Dans le contexte d'une crise identitaire, il semble que les nouvelles enseignantes (surtout celles pour qui l'insertion et la rétention dans le métier présentent des difficultés)

pourraient vivre un malaise au niveau de l’équilibre dans la représentation de soi face à la représentation des enseignants et de la profession. La disposition au changement dont font preuve les nouvelles enseignantes (Fournier, 2006; Rayou et Van Zanten, 2004; Gohier, Anadón et al., 2001) complique le défi d’intégration de l’identité professionnelle à l’identité globale de la personne (2001). Ceci dit, la personne qu’est l’enseignante porte en elle des valeurs personnelles qui, selon le modèle de construction identitaire (2001), doivent être intégrées à l’ensemble de la profession et aux valeurs que véhicule cette dernière. Ce n’est pas sans rappeler le concept de style et de genre professionnel défendu par Clot (1999).

Il est d'ailleurs intéressant de faire le rapprochement entre ce modèle de construction identitaire et le concept de « temporaire » et de non définitif ou d’impermanence présent dans la thèse postmoderne.
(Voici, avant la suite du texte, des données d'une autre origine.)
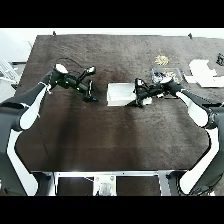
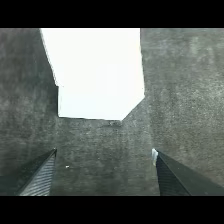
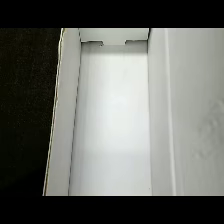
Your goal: Fold the box and place the chain.
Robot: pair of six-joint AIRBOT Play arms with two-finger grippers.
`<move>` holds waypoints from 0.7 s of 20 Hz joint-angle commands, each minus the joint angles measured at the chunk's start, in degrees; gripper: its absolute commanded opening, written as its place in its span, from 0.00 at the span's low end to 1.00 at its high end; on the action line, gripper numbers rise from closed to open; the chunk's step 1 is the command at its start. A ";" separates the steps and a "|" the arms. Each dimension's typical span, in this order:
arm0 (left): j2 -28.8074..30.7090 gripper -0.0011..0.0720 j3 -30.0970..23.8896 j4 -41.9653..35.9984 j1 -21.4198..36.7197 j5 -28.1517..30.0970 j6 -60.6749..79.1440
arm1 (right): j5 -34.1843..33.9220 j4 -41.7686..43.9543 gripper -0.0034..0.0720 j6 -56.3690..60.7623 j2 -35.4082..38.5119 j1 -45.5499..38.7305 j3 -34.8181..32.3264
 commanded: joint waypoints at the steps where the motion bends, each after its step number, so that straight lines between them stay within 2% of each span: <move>1: -1.88 1.00 -0.17 -4.59 1.20 0.11 9.70 | 0.00 0.00 0.82 0.02 0.02 0.04 0.02; 8: -2.21 1.00 -0.20 -5.90 1.01 0.87 9.05 | 0.00 0.00 0.82 0.02 0.02 0.04 0.02; 14: -4.39 1.00 -0.17 -7.34 -1.73 5.35 7.13 | 0.00 0.00 0.82 0.02 0.02 0.04 0.02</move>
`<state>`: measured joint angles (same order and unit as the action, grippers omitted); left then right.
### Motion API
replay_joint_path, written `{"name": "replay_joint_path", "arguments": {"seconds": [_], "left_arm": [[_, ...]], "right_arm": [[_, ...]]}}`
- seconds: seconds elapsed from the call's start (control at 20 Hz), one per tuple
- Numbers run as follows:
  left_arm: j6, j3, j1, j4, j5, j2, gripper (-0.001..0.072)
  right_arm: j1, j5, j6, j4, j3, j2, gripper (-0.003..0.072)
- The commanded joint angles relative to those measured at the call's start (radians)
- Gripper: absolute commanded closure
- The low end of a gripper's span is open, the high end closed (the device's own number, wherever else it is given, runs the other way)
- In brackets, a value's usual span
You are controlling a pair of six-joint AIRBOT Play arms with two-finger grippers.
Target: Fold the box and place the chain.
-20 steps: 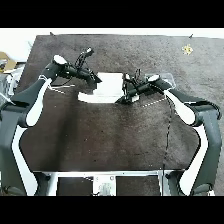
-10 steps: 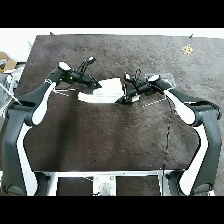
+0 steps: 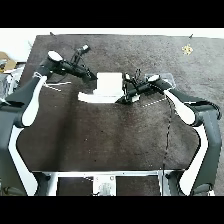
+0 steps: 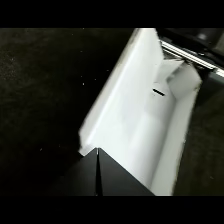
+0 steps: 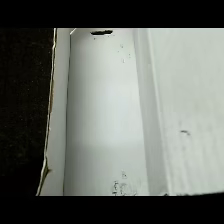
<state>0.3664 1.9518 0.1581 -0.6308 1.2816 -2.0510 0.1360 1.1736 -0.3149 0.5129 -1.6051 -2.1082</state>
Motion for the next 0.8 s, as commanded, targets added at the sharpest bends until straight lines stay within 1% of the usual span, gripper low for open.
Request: {"name": "replay_joint_path", "arguments": {"seconds": [0.0, 0.05, 0.1, 0.15, 0.25, 0.45, 0.55, 0.7, 0.75], "left_arm": [[-0.016, 0.018, -0.029, -0.032, 0.157, 0.034, 0.0693], [-0.061, 0.012, -0.028, -0.072, 0.208, 0.034, 0.0393], [-0.097, -0.002, -0.021, -0.1, 0.228, 0.034, 0.0075], [-0.132, -0.018, -0.014, -0.139, 0.22, 0.034, 0.0041], [-0.245, -0.055, -0.005, -0.189, 0.179, 0.034, 0.0041], [-0.385, -0.145, 0.003, -0.211, 0.032, 0.034, 0.0041], [-0.403, -0.184, 0.003, -0.211, 0.01, 0.033, 0.0041], [-0.456, -0.23, 0.012, -0.2, 0.011, 0.033, 0.0042], [-0.472, -0.245, 0.024, -0.2, 0.006, 0.033, 0.0055]], "right_arm": [[0.0, 0.001, 0.001, -0.001, 0.0, 0.0, 0.0312], [0.001, 0.0, 0.002, -0.001, 0.0, 0.0, 0.0312], [0.001, 0.0, 0.001, -0.001, 0.0, 0.0, 0.0312], [0.0, 0.0, 0.001, -0.001, 0.0, 0.0, 0.0312], [0.0, 0.001, 0.001, -0.001, 0.0, 0.001, 0.0312], [0.0, 0.0, 0.001, -0.001, 0.0, 0.001, 0.0312], [0.0, 0.0, 0.001, -0.001, 0.0, 0.001, 0.0312], [0.0, 0.0, 0.001, -0.001, 0.0, 0.001, 0.0312], [0.001, 0.0, 0.001, -0.001, 0.0, 0.001, 0.0312]]}}
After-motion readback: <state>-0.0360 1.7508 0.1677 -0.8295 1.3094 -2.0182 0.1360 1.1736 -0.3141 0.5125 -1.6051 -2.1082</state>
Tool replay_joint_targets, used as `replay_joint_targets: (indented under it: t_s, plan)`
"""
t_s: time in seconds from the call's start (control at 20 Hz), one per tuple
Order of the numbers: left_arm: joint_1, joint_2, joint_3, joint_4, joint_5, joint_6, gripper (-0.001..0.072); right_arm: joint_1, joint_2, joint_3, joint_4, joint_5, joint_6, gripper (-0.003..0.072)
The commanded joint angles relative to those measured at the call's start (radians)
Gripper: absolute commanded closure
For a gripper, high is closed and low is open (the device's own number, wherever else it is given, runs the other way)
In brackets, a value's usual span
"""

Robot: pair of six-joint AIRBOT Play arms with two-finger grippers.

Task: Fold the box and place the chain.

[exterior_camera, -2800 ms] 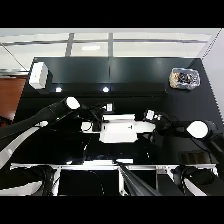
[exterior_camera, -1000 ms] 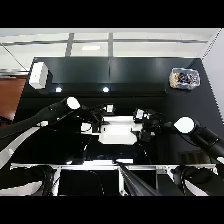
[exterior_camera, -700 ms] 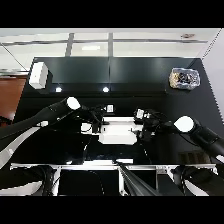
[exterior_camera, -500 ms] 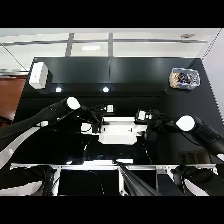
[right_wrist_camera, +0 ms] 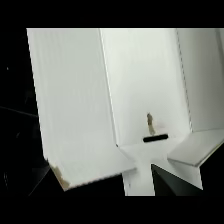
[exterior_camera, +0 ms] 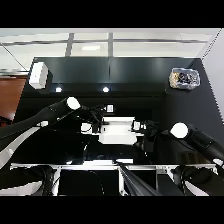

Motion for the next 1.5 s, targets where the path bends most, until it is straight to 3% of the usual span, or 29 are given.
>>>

L'état identitaire dont il est question dans le modèle de construction identitaire n'est pas définitif et peu être amené à se renouveler au fil des étapes de la vie professionnelle et, il est important de le souligner, personnelle. À cet égard, le modèle de construction identitaire proposé par Gohier, Anadón et al. (2001) présente l'état identitaire de l'enseignante en deux processus actifs distincts : l'identification et l'identisation. Cette dualité conforte notre position quant à l'importance de tenir compte des valeurs tant professionnelles que personnelles.